___ Data listing ___
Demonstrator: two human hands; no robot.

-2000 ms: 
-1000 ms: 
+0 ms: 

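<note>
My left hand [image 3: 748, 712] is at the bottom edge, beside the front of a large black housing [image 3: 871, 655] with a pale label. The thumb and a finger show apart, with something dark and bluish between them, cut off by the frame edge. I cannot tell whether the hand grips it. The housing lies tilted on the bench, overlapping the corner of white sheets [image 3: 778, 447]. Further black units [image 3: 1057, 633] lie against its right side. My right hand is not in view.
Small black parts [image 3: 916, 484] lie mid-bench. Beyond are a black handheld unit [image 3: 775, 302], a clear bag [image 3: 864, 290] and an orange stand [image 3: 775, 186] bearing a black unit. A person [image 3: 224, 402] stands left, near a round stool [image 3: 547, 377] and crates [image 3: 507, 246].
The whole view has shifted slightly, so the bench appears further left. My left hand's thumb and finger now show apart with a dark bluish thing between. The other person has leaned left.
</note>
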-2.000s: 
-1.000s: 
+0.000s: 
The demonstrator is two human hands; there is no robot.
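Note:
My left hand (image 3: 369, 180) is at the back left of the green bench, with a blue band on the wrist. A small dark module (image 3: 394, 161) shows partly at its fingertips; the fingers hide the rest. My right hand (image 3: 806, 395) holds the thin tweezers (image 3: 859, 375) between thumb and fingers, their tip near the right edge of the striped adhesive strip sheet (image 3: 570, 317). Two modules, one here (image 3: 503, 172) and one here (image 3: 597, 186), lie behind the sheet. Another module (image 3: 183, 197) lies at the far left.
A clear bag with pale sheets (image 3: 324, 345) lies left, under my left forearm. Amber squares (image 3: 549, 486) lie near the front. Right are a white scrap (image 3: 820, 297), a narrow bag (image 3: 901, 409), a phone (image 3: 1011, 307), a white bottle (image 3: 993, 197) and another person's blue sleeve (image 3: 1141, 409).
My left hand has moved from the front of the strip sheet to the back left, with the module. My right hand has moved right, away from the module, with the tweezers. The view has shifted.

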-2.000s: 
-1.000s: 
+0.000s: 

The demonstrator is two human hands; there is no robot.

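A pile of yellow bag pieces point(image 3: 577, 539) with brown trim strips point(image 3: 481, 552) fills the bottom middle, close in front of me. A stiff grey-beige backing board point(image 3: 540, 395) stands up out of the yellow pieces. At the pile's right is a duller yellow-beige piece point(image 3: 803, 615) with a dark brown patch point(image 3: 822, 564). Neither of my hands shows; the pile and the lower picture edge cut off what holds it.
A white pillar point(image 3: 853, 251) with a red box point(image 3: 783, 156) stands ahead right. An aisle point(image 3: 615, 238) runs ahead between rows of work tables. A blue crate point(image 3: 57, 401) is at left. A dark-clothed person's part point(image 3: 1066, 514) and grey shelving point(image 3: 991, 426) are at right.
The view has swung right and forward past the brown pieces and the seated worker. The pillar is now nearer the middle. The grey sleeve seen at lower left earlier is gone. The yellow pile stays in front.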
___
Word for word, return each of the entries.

Solution
Demonstrator: two human hands; no robot.

-2000 ms: 
-1000 ms: 
+0 ms: 

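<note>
My left hand [image 3: 748, 712] is at the bottom edge, beside the front of a large black housing [image 3: 871, 655] with a pale label. The thumb and a finger show apart, with something dark and bluish between them, cut off by the frame edge. I cannot tell whether the hand grips it. The housing lies tilted on the bench, overlapping the corner of white sheets [image 3: 778, 447]. Further black units [image 3: 1057, 633] lie against its right side. My right hand is not in view.
Small black parts [image 3: 916, 484] lie mid-bench. Beyond are a black handheld unit [image 3: 775, 302], a clear bag [image 3: 864, 290] and an orange stand [image 3: 775, 186] bearing a black unit. A person [image 3: 224, 402] stands left, near a round stool [image 3: 547, 377] and crates [image 3: 507, 246].
The whole view has shifted slightly, so the bench appears further left. My left hand's thumb and finger now show apart with a dark bluish thing between. The other person has leaned left.
</note>
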-2.000s: 
-1.000s: 
+0.000s: 
The demonstrator is two human hands; there is no robot.
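Note:
My left hand (image 3: 369, 180) is at the back left of the green bench, with a blue band on the wrist. A small dark module (image 3: 394, 161) shows partly at its fingertips; the fingers hide the rest. My right hand (image 3: 806, 395) holds the thin tweezers (image 3: 859, 375) between thumb and fingers, their tip near the right edge of the striped adhesive strip sheet (image 3: 570, 317). Two modules, one here (image 3: 503, 172) and one here (image 3: 597, 186), lie behind the sheet. Another module (image 3: 183, 197) lies at the far left.
A clear bag with pale sheets (image 3: 324, 345) lies left, under my left forearm. Amber squares (image 3: 549, 486) lie near the front. Right are a white scrap (image 3: 820, 297), a narrow bag (image 3: 901, 409), a phone (image 3: 1011, 307), a white bottle (image 3: 993, 197) and another person's blue sleeve (image 3: 1141, 409).
My left hand has moved from the front of the strip sheet to the back left, with the module. My right hand has moved right, away from the module, with the tweezers. The view has shifted.
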
-2.000s: 
-1.000s: 
+0.000s: 

The demonstrator is two human hands; there is no robot.

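A pile of yellow bag pieces point(image 3: 577, 539) with brown trim strips point(image 3: 481, 552) fills the bottom middle, close in front of me. A stiff grey-beige backing board point(image 3: 540, 395) stands up out of the yellow pieces. At the pile's right is a duller yellow-beige piece point(image 3: 803, 615) with a dark brown patch point(image 3: 822, 564). Neither of my hands shows; the pile and the lower picture edge cut off what holds it.
A white pillar point(image 3: 853, 251) with a red box point(image 3: 783, 156) stands ahead right. An aisle point(image 3: 615, 238) runs ahead between rows of work tables. A blue crate point(image 3: 57, 401) is at left. A dark-clothed person's part point(image 3: 1066, 514) and grey shelving point(image 3: 991, 426) are at right.
The view has swung right and forward past the brown pieces and the seated worker. The pillar is now nearer the middle. The grey sleeve seen at lower left earlier is gone. The yellow pile stays in front.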

The exercise requires no additional output.